Collected data:

>>

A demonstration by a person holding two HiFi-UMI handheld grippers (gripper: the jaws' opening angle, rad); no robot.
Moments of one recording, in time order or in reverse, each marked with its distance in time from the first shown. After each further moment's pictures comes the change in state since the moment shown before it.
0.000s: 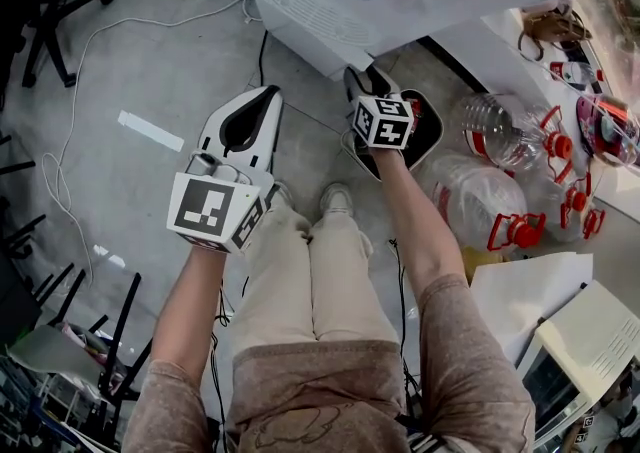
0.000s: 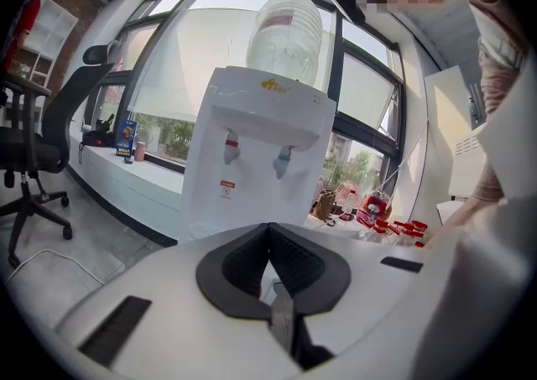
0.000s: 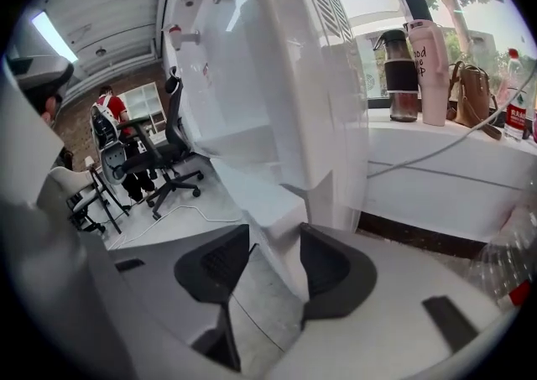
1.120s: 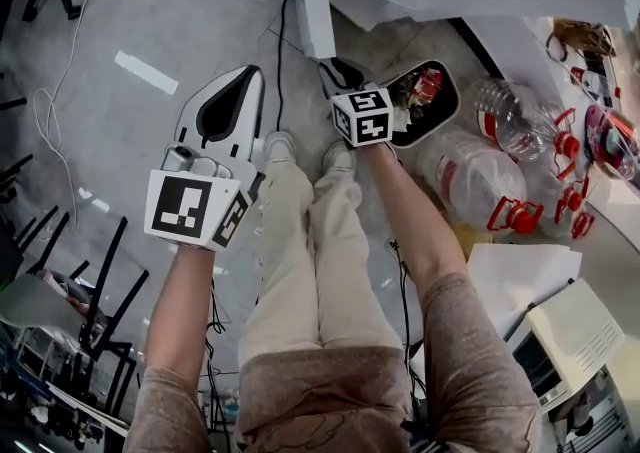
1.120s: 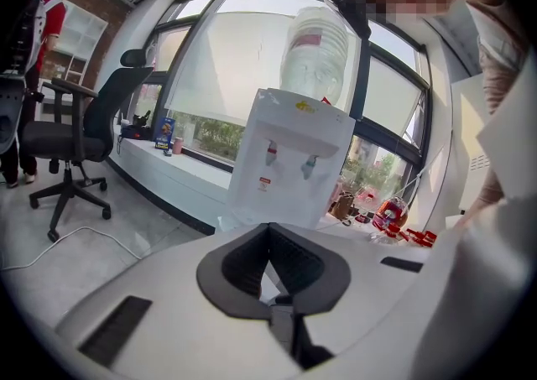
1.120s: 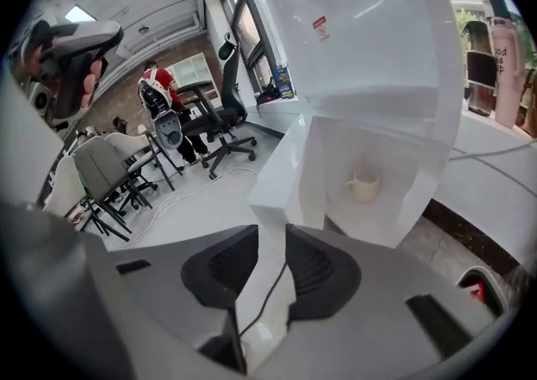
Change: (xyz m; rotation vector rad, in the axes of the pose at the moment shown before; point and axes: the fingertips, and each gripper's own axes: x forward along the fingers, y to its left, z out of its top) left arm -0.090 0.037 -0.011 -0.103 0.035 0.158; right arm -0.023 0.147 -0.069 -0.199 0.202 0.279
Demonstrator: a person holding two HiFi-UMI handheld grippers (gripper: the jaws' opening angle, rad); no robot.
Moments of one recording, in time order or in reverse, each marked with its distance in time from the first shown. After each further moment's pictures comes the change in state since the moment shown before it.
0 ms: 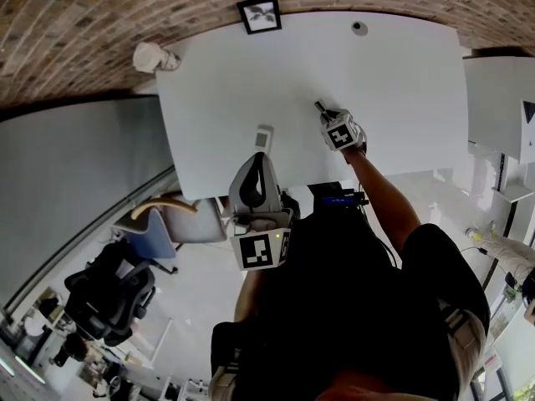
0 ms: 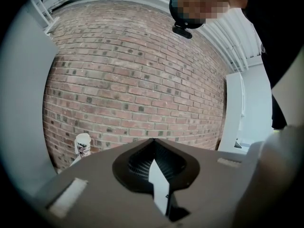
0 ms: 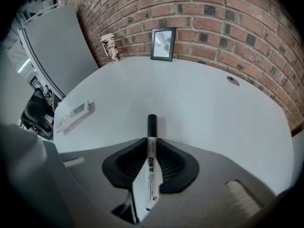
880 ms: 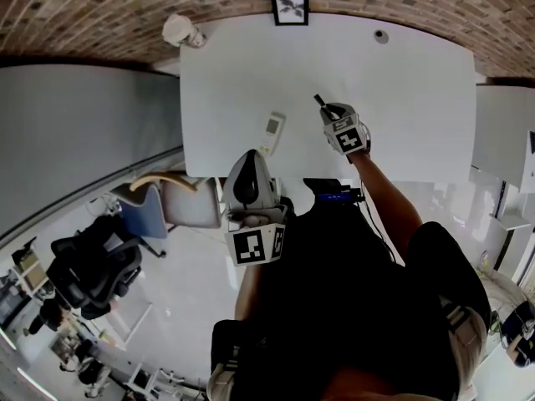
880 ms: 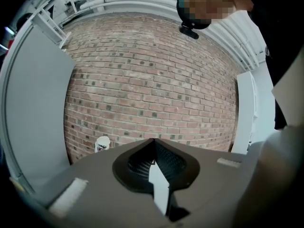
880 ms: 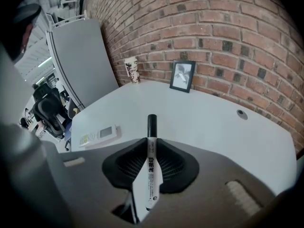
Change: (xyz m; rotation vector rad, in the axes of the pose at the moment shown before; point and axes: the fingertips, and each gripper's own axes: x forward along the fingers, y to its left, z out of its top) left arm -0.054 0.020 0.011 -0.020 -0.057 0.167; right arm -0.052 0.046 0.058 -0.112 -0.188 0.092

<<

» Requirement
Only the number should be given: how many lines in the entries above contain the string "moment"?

» Written response
4